Inés entró en el comedor con los tarros en una bolsa de papel. El guarda estaba firme. Más que firme, rígido. Inés extendió sus manos con los tarros a las manos del guarda. Miguel adivinó que los músculos del guarda eran piedras.
-Yo antes tenía un perrillo que se llamaba Samuel-dijo Miguel procurando mirar al guarda con el ojo azul. El bueno lo cerraba haciéndole un guiño de muerto.-El perrillo me salió cazador. Algún hombre malo le metió un tiro en la frente. Buena puntería.
El guarda no recordaba que un tuerto le hubiera guiñado un ojo sin parecer ciego. Sintió un escalofrío entero. De los que comienzan en el cráneo y terminan en los dedos de los pies. Extendió las manos y cogió el paquete que le daba Inés.

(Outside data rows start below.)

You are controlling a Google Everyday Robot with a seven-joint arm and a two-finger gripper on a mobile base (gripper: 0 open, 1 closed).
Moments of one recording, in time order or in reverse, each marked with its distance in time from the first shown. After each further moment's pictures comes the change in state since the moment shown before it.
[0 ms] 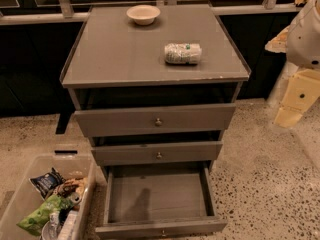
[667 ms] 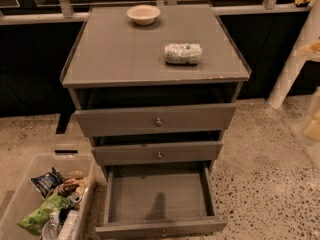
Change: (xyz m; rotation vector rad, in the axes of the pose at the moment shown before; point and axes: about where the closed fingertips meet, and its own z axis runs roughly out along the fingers) arm 0.046 0.001 -0.001 0.051 -0.072 0.046
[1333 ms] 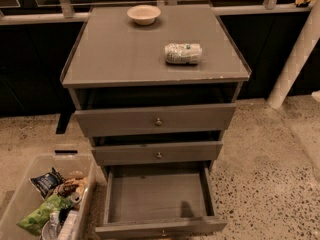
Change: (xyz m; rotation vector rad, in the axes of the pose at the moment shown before) arm 0.086 0.025 0.052 -0.016 -0.325 0.064
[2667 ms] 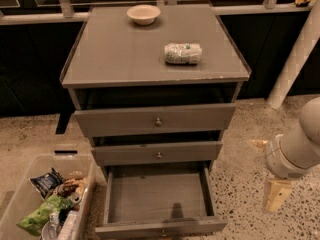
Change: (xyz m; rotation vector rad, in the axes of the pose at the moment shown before) arm 0.068 0.056 0.170 -0.202 0.367 -0.228
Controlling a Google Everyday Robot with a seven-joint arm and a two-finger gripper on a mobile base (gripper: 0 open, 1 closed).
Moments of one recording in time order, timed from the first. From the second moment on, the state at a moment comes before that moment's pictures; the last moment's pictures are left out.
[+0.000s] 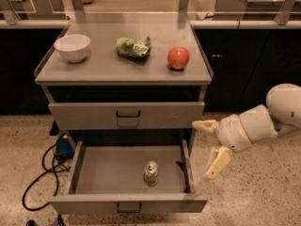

     El guarda miraba al suelo. Cerró los ojos y puso su mano izquierda en la culata de su fusil. Necesitaba tocar madera.
- Venga cuando quiera-dijo Miguel-Aquí los patos sobran. Pero es mejor que se acerque cuando traigo a mi nieta del colegio. Está muy salada. Anda con lo del sexo y esas vainas. Seguro que le pregunta a ver si tiene cojones como los de su abuelo.